Exercise:
Your job is to copy every line in the material containing the word "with".
____
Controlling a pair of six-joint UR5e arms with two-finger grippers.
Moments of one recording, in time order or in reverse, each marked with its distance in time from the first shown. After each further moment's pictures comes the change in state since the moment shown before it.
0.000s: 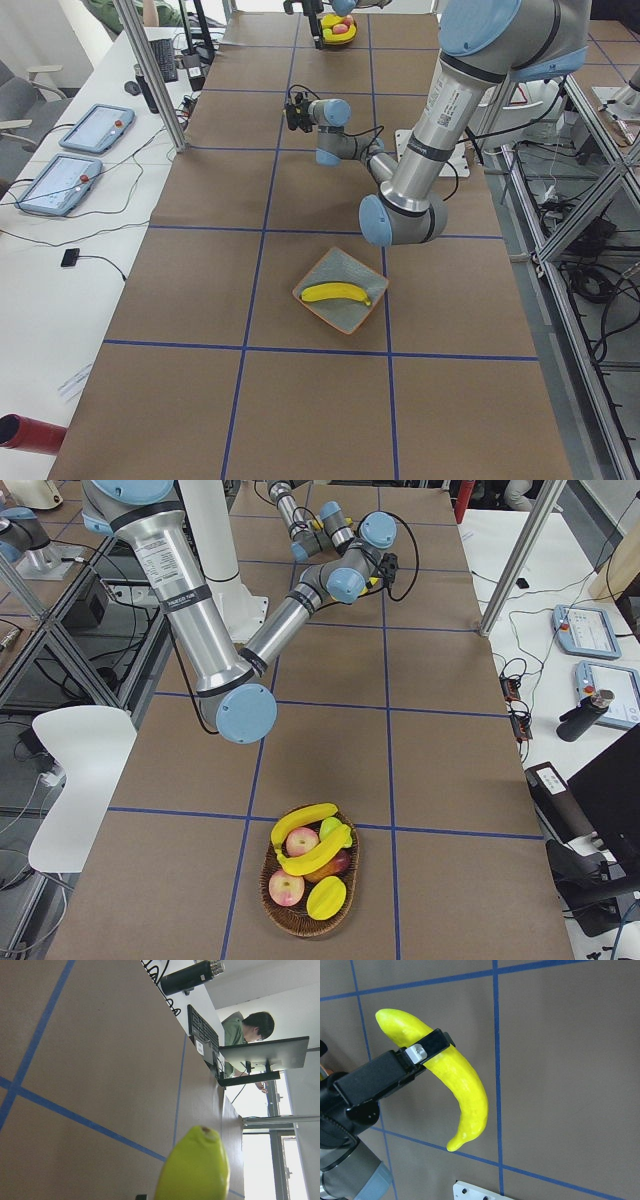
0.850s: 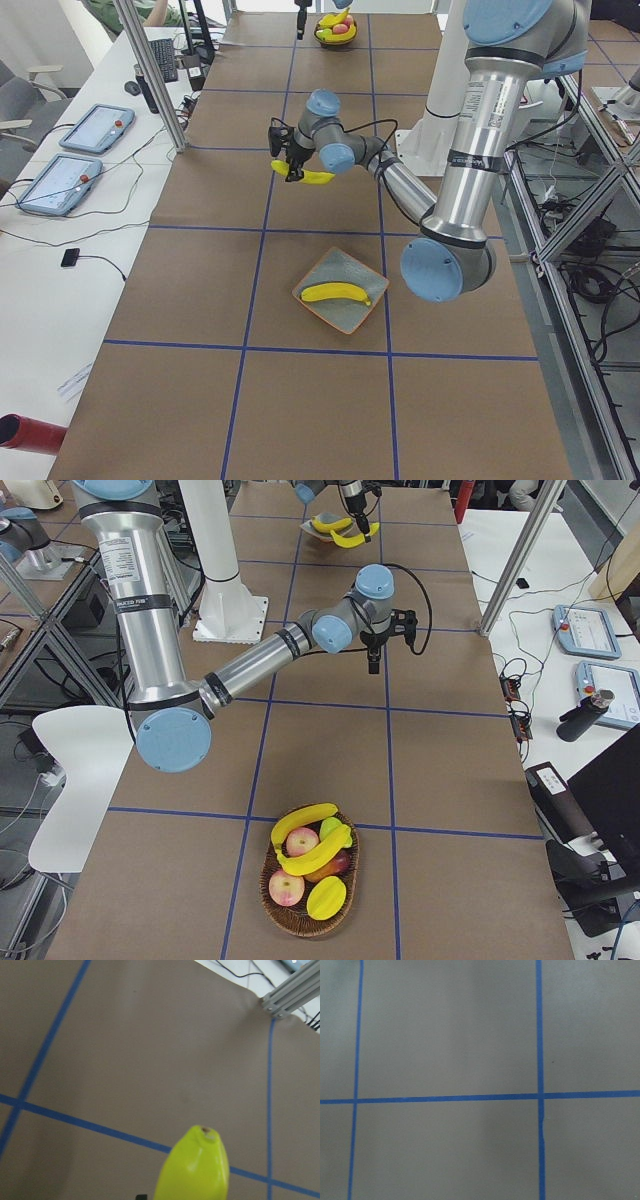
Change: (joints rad) left arm -0.267 0.437 -0.554 0.883 -0.266 0.522; right arm 0.104 -0.246 -0.029 0.010 -0.330 -0.337
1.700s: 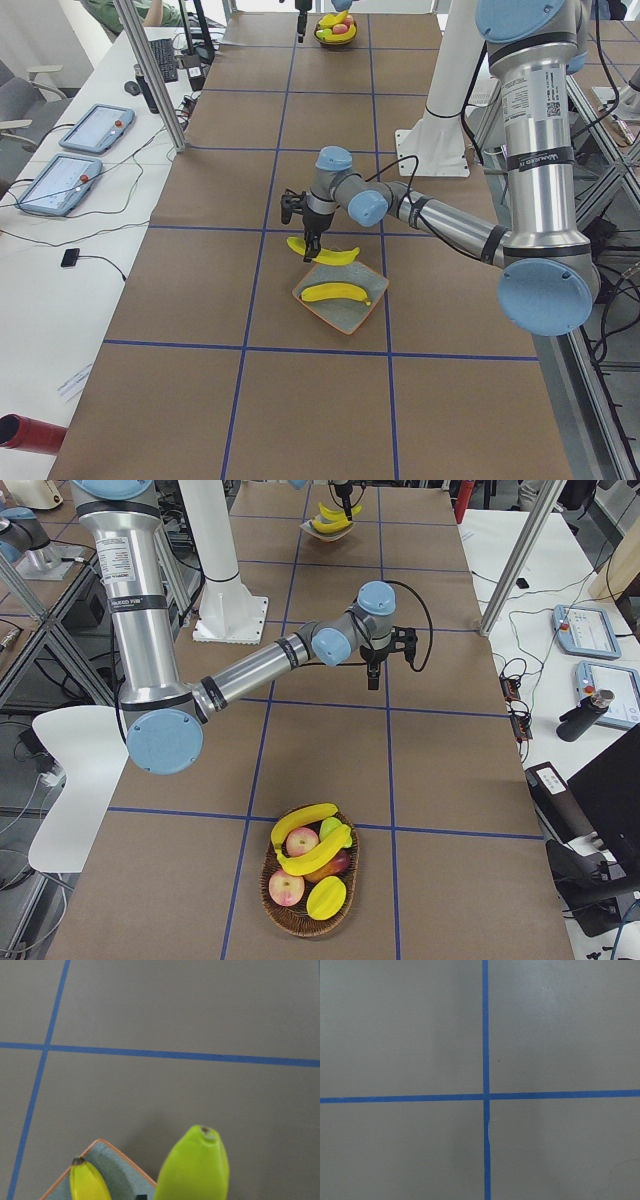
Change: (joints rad) left arm -0.084 0.313 -0.002 0.034 -0.011 0.302; right arm 0.002 -0.023 -0.032 0.003 -0.010 -0.017
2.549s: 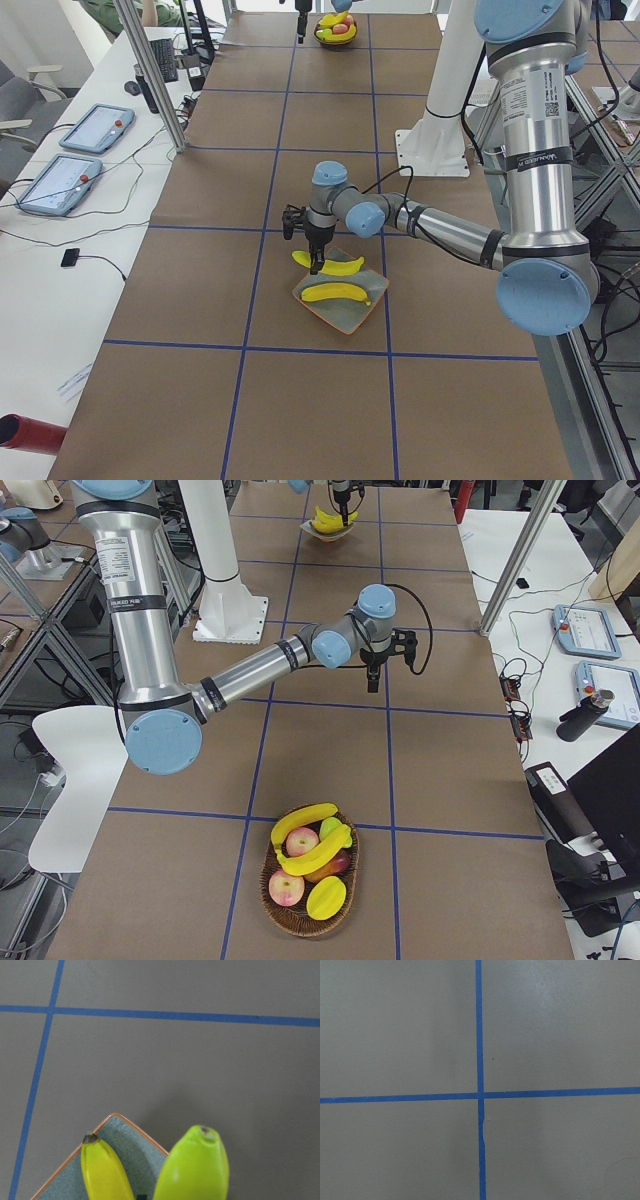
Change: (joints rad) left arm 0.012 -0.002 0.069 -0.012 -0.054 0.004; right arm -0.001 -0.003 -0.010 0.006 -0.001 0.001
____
Task result:
Controlling a pair of six-joint UR5e arms with two-finger grippers.
Moments of one recording, in time order or in reverse, each marked with its distance in time from the first shown. After each further moment's pictures comes the change in state since the moment shown before it.

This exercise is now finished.